Well 18Dr/RP-2 of Rong oil field was experiencing paraffin deposition in the tubing and had to be cut on a quarterly basis. The production had decreased from 685 barrels of oil per day to 145 barrels of oil per day over an 18-month period. This problem was identified, through fluid analysis and laboratory instability testing. Fluid testing indicated the problem was asphaltene deposition in the formation. Organic damage from paraffin deposition in the formation was suspected to be the major cause of the production decline. The customer had a history of treating the well with a large xylene, pour point depressant and activators treatments with parasqueeze technology to boost production. The treatment was pumped into the well and allowed to soak for 24 hours before resuming production. The well produced a maximum flow of 285 barrels of oil per day after treatment compared to 145 barrels of oil per day before treatment and the average production rate was 250 barrels of oil per day for a five month period.

3.9. Case history 9

The production of well 8011/BK17 of Bach Ho oil field had decreased from 620 barrels of oil per day to 275 barrels of oil per day over a year period. Fluid testing on the well indicated a combination of oil wet fine and scale deposition was the primary cause of the production decline. The well was treated with combination scale dissolver and surfactant package to de oil the fine. The oil production increased from 275 barrels of oil per day to 360 barrels of oil per day and this flow rate was maintained for 6 months.

4. Conclusion

The source and nature of organic and inorganic damage can be identified by laboratory testing and production history analysis;

Organic and inorganic damage is an ongoing process that decreases permeability and leads to subsequent  oil production decline. Properly identified organic and inorganic damage can be removed from candidate wells and production restored to higher levels. Organic and inorganic damage removal by chemical treatment offers an alternative to more costly in-field drilling, fracturing and re-perforating operations;

Production gains from organic and inorganic damage remediation are transient since the damage process is ongoing. Re-treatment at regular intervals is recommended to maximise economic return.

References

1. Michael E.Newberry. Chemical  effects  on  crude oil pipeline pressure problems. Journal of Petroleum Technology. May 1984: p. 779 - 786.

2. Michael E.Newberry, K.M.Barker. Formation damage prevention through the control of paraffin and asphaltene deposition. SPE 13796-MS. The 1985 SPE Production Operations Symposium, Oklahoma City, Oklahoma. 10 - 12 March, 1985: p. 53 - 61.

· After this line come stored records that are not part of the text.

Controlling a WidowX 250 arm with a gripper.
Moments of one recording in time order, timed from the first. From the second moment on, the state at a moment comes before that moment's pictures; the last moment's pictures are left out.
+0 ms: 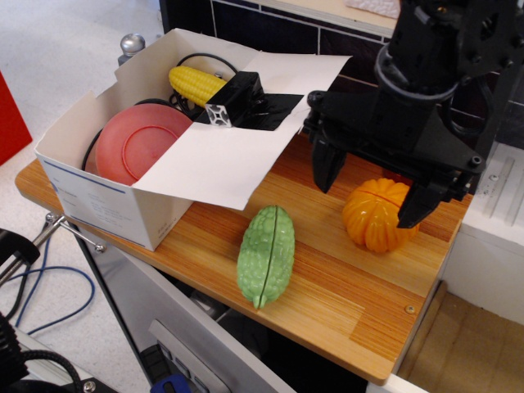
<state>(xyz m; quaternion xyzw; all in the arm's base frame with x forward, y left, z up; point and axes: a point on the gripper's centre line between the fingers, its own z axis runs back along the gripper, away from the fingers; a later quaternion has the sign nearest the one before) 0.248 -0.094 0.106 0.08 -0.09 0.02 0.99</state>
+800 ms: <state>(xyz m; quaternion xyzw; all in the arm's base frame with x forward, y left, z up) 0.245 -0.080 0.080 0.08 -0.09 0.02 0.99</state>
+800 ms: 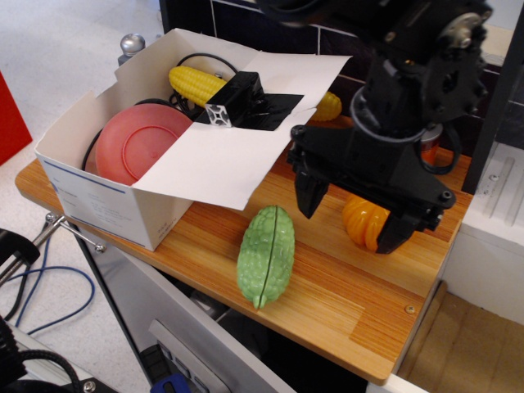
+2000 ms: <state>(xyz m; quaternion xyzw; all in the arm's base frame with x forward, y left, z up) 0.229 -0.017 0.104 0.18 -0.07 -0.04 0.98</state>
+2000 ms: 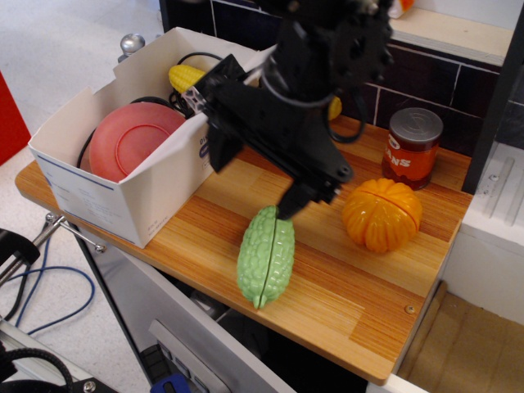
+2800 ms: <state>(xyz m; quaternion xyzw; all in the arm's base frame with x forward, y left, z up) 0.232 0.054 0.119 0.21 -0.12 -0.11 0.97</state>
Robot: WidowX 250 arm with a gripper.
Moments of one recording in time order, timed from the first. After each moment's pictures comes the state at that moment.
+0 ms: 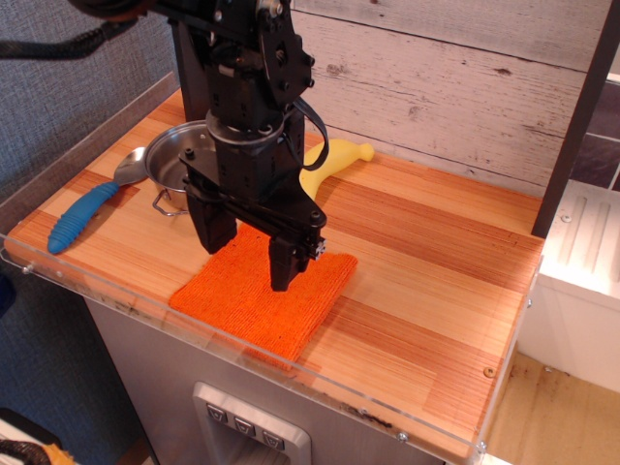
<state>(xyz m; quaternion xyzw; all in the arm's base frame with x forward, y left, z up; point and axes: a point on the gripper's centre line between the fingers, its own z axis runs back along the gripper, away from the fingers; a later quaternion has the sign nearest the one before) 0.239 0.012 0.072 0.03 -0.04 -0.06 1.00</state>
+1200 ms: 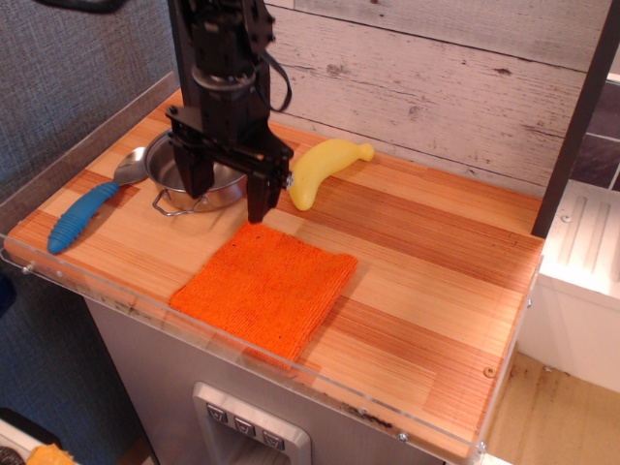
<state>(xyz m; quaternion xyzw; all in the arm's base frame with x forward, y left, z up) 0.299 0.076 0.045 0.04 -0.01 0.00 1.00</state>
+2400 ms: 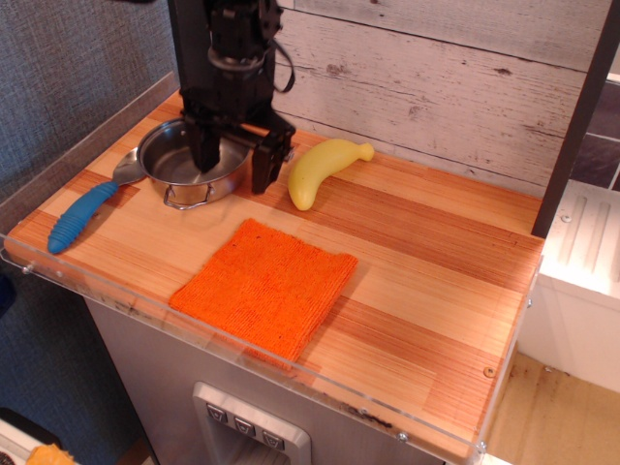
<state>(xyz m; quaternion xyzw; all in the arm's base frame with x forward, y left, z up) 0.339 0.105 0.028 0.06 0.00 0.02 1.00</state>
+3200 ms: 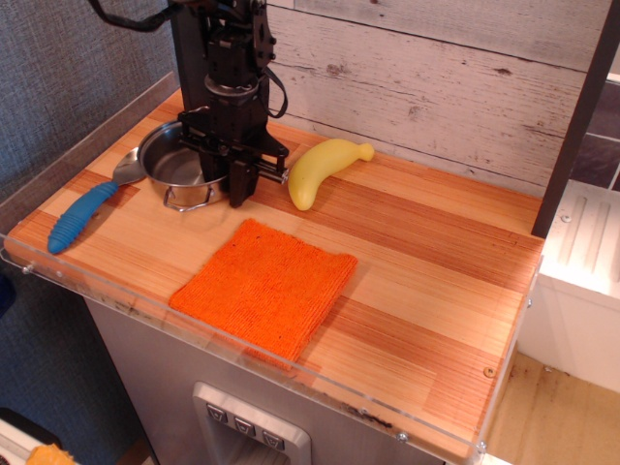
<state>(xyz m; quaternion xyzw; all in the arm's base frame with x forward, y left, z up) 0.334 0.106 0.012 0.05 0.02 0.01 1.00</state>
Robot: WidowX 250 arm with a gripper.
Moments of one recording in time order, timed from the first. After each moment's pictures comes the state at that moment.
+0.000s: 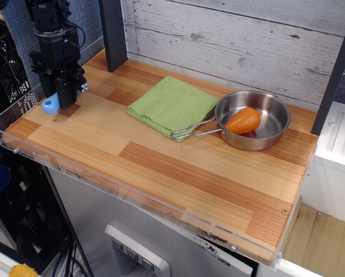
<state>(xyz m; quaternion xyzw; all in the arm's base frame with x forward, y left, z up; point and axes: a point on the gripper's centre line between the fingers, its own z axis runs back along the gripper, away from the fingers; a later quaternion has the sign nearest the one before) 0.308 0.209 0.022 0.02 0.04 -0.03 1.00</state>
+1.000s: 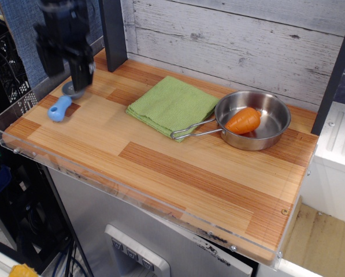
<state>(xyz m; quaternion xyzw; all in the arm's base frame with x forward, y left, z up) 0.306 0.177 0.084 0.06 -0.03 -0.07 1.00</state>
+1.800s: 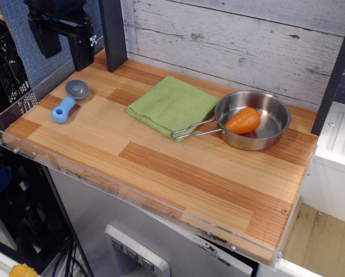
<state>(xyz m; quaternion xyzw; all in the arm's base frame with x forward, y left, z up) 0.298 0.159 0.114 0.03 -0.03 -0.04 1.00</state>
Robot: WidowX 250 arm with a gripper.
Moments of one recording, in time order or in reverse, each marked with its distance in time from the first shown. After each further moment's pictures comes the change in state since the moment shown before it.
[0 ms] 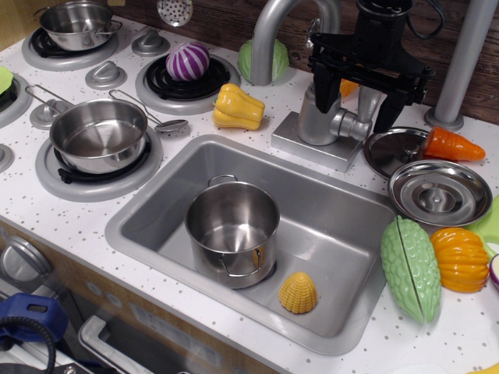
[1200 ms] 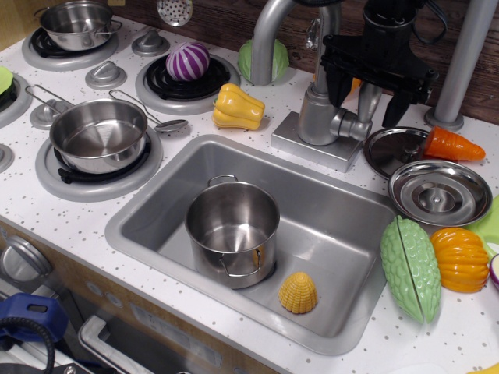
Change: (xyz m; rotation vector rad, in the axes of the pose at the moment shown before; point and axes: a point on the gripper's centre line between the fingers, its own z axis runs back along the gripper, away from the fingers) arm 0.033 -0.001 -0.013 0.011 -0.141 -0.057
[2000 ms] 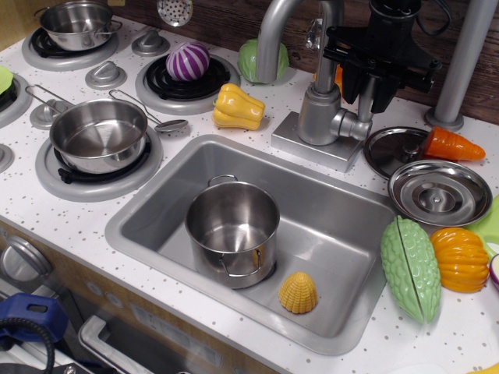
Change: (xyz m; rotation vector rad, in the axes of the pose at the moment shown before) arm 0.008 0.001 -0.003 0.022 0.015 0.051
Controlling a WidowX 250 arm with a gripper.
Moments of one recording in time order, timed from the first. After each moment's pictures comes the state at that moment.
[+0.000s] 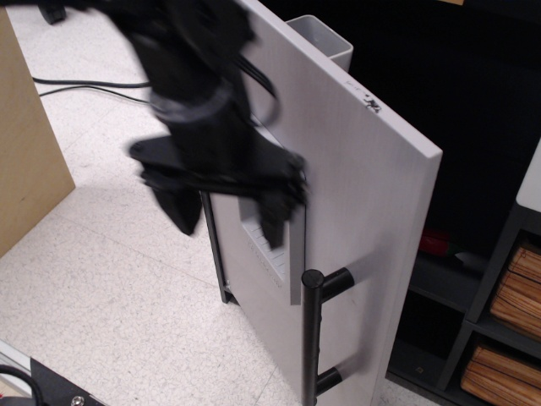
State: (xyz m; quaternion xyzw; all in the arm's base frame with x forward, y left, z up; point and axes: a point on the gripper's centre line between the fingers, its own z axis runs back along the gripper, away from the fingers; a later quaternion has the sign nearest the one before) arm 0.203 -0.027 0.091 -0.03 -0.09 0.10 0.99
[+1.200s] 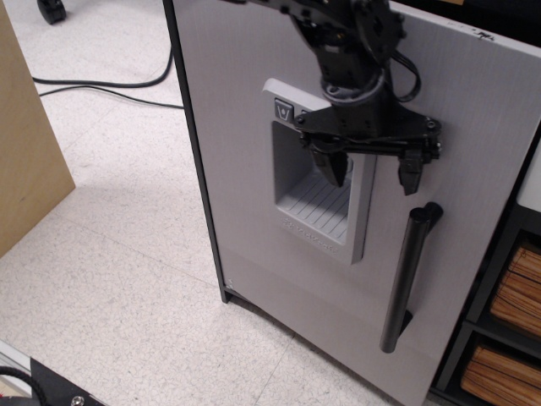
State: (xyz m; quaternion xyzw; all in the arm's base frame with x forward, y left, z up) arm 0.321 -0.071 0.057 -0.09 -0.16 0.09 0.98
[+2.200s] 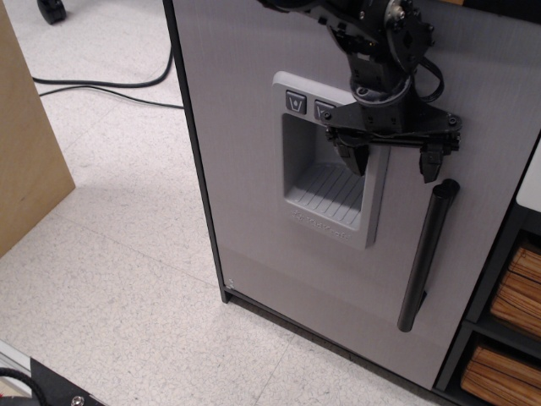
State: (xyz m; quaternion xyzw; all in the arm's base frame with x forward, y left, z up) arm 0.351 -0.076 0.046 -0.08 -0.20 0.09 0.97
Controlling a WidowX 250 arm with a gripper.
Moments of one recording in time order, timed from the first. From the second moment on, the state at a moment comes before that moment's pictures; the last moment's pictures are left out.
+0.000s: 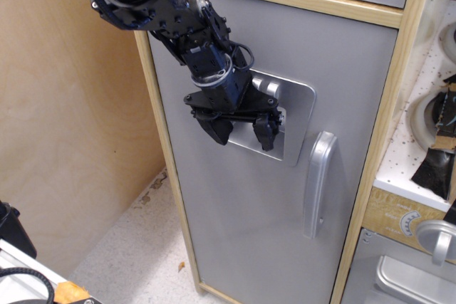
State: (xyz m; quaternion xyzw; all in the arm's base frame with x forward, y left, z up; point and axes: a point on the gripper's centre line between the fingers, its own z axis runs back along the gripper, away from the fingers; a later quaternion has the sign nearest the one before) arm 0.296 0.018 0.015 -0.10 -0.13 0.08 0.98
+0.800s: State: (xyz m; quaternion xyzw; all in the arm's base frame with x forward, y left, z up) arm 0.258 -0.002 0.020 -0.09 -0.12 0.12 0.98
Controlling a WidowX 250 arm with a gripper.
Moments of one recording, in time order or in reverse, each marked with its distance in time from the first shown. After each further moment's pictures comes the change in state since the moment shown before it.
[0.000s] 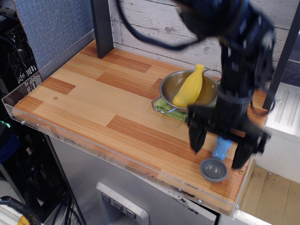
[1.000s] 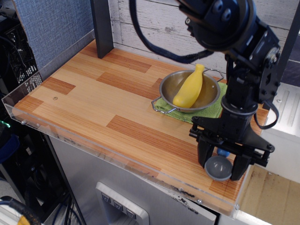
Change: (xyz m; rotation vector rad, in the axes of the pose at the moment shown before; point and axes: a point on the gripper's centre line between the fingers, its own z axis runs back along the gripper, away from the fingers) arm -0.004 -0.009 -0.034 0.008 0.072 0.023
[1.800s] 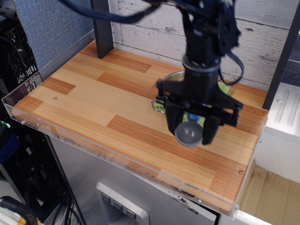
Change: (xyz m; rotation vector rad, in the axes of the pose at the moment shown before) arm -0.008 0.041 0.048 -0.011 -0.076 0.099
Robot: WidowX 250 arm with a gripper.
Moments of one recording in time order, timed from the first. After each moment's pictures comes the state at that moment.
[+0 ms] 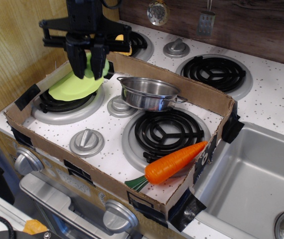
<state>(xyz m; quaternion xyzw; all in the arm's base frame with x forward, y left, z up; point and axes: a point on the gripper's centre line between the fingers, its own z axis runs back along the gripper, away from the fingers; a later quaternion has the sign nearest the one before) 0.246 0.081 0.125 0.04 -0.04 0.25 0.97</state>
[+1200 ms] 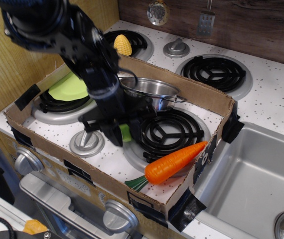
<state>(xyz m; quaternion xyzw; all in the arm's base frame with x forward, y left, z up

3. Michael E.Newberry, K.M.Barker, K.P.Flynn. Identification and remediation of organic skin damage.  The 1999 AIChE Spring National Meeting, Houston, Texas. International Conference on Petroleum & Gas Phase Behavior and Fouling. 14 - 18 March, 1999.

4. Michael E.Newberry, K.M.Barker. Organic formation damage control and remediation. SPE 58723-MS. The 2000 SPE International Symposium on Formation Damage, Lafayette, Louisiana. 23 - 24 February, 2000.

5. D.W.Jennings, R.Cable, Michael E.Newberry. Asphaltene stability analyses for optimizing field treatment programs. SPE170677-MS. The 2014 SPE Annual Technology Conference and Exhibition, Amsterdam, The Netherlands. 27 - 29 October, 2014.

6. K.M.Barker, D.B.Sharum, D.Brewer. Paraffin damage in high  temperature  formations,  removal  and  inhibition. SPE 52156-MS. The 1999 SPE Mid-Continent Operations Symposium, Oklahoma City, Oklahoma. 28 - 31 March, 1999.